Under the Ottomans, Patras was known as Baliabadra, from the Greek
Παλαιά Πάτρα (Old Patras), as opposed to Νέα Πάτρα (New Patras), the town of Ypati in
Central Greece. Venice and Genoa attacked and captured Patras several times
in the 15th and 16th centuries, but never re-established their rule
effectively, except for a period of Venetian rule in 1687Ð1715.
Patras was one of the first cities where the Greek Revolution began in 1821; the Turks, confined to the citadel, held out until 1828. The city was liberated on 7 October 1828 by the French expeditionary force in the Peloponnese, under the command of General Maison. Patras developed quickly into the second largest urban centre in late 19th century Greece.
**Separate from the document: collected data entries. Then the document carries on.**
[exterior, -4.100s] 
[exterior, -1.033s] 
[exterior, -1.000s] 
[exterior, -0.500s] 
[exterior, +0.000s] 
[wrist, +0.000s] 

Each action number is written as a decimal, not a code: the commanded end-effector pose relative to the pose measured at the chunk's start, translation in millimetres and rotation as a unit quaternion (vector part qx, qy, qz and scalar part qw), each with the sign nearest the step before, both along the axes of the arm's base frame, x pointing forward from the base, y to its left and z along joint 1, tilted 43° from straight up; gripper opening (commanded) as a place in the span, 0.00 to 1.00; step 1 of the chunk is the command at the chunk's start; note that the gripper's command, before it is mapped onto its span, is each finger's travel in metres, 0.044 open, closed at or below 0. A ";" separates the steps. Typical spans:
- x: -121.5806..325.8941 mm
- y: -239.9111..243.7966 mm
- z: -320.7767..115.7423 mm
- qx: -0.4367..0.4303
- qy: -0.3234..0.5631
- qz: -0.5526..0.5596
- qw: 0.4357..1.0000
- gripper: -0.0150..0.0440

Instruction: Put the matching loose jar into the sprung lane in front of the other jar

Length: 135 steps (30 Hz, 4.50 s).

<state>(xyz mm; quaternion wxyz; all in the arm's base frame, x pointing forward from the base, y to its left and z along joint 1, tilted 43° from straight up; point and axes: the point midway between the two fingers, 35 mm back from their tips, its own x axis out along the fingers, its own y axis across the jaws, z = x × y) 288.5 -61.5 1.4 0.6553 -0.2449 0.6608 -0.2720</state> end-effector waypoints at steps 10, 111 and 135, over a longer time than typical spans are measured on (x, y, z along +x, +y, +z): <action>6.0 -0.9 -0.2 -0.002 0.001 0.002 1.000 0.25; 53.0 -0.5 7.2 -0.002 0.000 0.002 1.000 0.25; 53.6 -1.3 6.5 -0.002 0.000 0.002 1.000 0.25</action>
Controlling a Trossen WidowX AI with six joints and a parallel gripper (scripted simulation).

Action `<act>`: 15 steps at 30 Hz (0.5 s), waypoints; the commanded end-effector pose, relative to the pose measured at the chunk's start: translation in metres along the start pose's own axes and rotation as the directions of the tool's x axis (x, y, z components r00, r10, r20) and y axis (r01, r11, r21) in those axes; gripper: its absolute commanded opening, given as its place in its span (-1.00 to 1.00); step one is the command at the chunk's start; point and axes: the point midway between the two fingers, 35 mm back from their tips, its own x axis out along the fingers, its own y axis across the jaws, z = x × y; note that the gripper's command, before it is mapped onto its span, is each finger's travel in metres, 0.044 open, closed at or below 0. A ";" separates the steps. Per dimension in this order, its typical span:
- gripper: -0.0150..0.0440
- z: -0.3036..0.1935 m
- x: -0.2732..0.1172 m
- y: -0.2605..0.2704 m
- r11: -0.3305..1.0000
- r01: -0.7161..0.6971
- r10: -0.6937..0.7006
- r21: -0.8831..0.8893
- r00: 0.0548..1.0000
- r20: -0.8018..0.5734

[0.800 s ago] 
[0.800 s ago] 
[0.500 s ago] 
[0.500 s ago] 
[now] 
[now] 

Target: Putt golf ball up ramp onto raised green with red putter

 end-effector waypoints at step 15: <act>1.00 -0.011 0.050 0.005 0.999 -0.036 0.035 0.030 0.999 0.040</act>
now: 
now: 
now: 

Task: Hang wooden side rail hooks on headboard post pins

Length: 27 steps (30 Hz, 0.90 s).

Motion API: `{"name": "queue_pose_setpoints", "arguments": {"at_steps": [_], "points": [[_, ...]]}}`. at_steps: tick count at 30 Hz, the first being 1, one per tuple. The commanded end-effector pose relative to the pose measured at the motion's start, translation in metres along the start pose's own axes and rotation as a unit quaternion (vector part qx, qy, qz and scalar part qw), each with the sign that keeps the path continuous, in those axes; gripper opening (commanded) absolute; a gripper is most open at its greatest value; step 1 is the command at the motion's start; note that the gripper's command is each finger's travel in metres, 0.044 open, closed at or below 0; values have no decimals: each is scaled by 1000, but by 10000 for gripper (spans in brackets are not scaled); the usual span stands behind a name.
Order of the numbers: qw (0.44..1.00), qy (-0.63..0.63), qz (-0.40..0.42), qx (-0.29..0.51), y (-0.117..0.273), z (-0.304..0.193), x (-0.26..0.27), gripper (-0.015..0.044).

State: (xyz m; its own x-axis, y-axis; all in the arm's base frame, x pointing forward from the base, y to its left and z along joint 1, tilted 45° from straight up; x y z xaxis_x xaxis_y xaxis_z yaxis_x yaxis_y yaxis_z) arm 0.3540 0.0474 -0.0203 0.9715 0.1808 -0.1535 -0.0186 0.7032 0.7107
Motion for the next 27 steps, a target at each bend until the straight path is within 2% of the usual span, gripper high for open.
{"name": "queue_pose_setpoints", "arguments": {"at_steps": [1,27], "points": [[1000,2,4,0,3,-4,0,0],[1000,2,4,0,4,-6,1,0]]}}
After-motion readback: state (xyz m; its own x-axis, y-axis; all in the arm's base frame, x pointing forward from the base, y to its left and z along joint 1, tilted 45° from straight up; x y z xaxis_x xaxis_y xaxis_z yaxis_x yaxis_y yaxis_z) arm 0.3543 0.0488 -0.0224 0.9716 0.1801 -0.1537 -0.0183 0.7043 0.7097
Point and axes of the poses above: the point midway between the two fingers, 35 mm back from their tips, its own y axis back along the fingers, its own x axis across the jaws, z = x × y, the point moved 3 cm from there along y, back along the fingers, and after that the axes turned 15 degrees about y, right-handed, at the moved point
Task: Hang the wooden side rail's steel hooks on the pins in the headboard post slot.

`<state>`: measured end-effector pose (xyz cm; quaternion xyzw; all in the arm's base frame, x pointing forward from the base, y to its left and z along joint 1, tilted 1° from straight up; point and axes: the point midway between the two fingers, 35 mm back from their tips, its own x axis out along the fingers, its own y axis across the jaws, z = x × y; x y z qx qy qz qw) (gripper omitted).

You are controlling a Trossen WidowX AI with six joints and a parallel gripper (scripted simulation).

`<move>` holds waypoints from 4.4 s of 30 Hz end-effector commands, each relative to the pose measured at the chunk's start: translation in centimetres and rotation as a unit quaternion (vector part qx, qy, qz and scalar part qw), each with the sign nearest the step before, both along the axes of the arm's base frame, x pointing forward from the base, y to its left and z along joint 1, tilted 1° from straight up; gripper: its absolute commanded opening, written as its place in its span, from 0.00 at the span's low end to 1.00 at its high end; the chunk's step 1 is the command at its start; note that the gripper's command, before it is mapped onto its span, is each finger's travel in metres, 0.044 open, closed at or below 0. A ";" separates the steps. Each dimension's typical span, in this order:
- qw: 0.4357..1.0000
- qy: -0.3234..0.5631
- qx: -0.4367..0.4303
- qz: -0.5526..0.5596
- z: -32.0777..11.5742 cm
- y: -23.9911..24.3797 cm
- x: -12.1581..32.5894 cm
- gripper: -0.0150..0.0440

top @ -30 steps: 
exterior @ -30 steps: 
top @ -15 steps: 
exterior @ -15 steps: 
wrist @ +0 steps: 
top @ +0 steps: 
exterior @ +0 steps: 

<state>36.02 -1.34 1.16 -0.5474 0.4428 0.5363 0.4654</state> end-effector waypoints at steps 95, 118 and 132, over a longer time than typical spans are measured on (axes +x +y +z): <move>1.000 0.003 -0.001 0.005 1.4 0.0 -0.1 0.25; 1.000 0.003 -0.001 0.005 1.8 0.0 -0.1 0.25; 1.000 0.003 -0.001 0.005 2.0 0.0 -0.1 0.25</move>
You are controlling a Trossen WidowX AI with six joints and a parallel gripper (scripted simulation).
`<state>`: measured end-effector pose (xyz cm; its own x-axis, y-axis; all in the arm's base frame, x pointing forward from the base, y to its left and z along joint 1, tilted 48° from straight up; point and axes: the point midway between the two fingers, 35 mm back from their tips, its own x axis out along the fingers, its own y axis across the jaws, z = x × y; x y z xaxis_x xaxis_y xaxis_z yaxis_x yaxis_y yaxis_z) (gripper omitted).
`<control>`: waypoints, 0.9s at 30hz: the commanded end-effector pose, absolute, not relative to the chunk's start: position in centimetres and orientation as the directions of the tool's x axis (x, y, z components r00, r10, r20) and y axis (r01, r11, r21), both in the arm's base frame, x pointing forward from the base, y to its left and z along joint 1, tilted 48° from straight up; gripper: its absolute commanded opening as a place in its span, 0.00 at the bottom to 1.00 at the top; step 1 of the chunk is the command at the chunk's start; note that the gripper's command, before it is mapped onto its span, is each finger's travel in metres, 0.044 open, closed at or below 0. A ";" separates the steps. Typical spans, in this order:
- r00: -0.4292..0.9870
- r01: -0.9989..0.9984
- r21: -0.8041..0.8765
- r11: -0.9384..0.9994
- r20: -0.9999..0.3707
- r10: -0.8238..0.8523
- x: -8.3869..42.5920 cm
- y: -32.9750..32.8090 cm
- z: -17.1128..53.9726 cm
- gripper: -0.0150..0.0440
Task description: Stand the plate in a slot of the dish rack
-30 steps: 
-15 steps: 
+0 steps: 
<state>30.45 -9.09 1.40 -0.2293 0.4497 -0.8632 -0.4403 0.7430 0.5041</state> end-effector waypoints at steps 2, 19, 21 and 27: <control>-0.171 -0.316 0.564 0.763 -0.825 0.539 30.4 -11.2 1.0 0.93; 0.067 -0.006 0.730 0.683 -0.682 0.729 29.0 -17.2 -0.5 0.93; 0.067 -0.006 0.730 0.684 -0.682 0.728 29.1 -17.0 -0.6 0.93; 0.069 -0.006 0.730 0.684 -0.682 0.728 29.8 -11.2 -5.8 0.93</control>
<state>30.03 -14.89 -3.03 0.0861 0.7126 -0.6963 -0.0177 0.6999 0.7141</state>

Olivier Touzeau, 14 June 2014
The flag of Patras (photo, photo) is blue with the golden emblem of the municipality, showing the head of Patreus, the mythical founder of the town.
The Kokkonis website shows the flag with a slightly different emblem, where the writing is placed in the inner disk of the logo, and not outside it. The emblem might have been changed in 2011.
Tomislav Šipek & Olivier Touzeau, 14 June 2014
The flag of the University of Patras (Πανεπιστήμιο Πατρών) is yellow with the university's seal (in brown and yellow) in the middle (video).